First, the Provider is initialized.
For this we create an instance of our previously defined LDAPUserProvider
class.
As a reminder: it contains the actual provider and its serviceToken as a property.
const lDAPUserProvider = new LDAPUserProvider(this, "LDAPUserProvider", {
adminUser: props.adminUser,
adminPasswordParameter: adminPasswordParameter,
simpleAD: simpleAD,
vpc: props.vpc,
baseDN: props.baseDN,
domain: props.domain
});
The creation of the CustomResource can further be encapsulated in a LDAPUser
class to simplify usage, which concludes this task.
Note that the provider
properties refers to the LDAPUserProvider
.
const ldapUser = new LDAPUser(this, "User_" + user, {
username: user,
password: user + "!",
email: "noreply@tecracer.de",
provider: lDAPUserProvider
});
Pain Points and Learnings
Having completed this task, I feel like I will be able to build new Custom Resources fairly quickly. However, getting to this point was accompanied by a steep learning curve and a lot of trial and error. Especially debugging the provider function took a lot of time and effort.

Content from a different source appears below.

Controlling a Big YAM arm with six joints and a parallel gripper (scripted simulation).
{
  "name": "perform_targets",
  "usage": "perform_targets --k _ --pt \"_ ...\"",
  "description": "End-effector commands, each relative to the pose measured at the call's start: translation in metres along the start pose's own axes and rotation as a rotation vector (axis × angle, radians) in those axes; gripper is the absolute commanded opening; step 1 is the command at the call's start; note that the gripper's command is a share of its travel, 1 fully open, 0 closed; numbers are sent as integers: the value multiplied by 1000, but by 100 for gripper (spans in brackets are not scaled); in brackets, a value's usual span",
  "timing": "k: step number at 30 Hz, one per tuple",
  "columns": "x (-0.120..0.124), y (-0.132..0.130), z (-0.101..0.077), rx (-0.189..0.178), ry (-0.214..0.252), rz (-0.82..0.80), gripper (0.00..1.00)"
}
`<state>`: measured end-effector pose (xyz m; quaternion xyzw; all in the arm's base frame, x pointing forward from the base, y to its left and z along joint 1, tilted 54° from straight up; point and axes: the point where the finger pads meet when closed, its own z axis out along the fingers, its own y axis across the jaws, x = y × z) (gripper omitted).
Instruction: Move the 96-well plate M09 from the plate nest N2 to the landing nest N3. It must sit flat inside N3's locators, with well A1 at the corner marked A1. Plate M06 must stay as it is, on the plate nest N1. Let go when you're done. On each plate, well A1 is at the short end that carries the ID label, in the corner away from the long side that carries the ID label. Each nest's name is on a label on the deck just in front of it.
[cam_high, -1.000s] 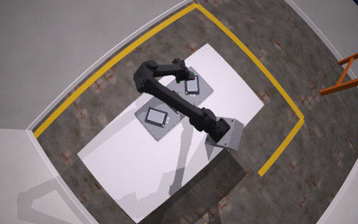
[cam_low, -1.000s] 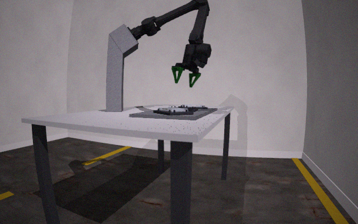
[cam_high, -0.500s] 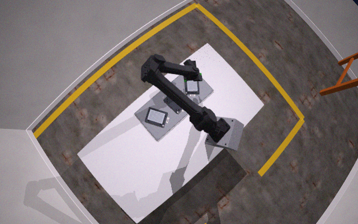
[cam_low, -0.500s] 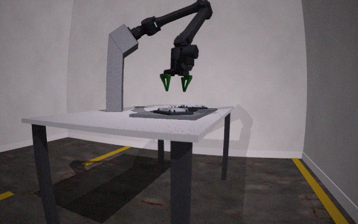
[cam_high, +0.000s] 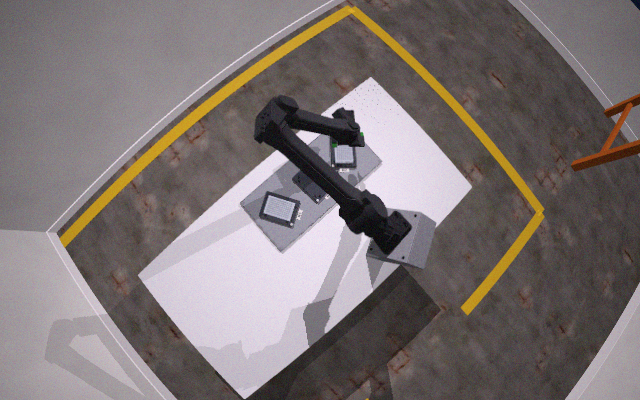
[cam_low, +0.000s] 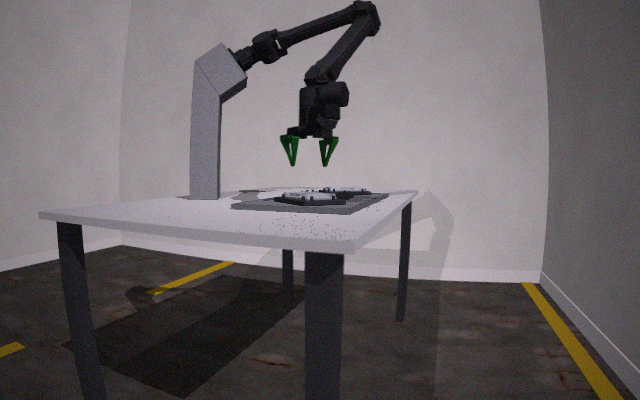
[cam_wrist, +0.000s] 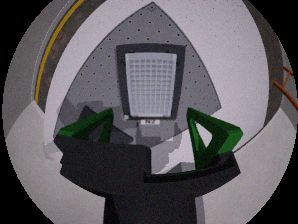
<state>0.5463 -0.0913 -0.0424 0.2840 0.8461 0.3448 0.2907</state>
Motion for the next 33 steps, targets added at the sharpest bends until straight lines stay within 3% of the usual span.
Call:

My recommendation is to follow a layered approach when developing:
- Create a Creation, Update and Deletion Logic in a separate module that you can test locally
- Create the provider function, but test it first outside of CDK
- Only then integrate it into CDK.
Another thing that took some time to realize and debug were dependency issues to other resources. One example was an instance, when the NAT Gateways of the VPC were deleted before the LDAP Users could be deleted. However, those are required for some API calls made by the Lambda function. This led to timeout issues of the API calls, resulting in endless retries of the delete event until the Deployment timed out (leaving the stack in an inconsistent state).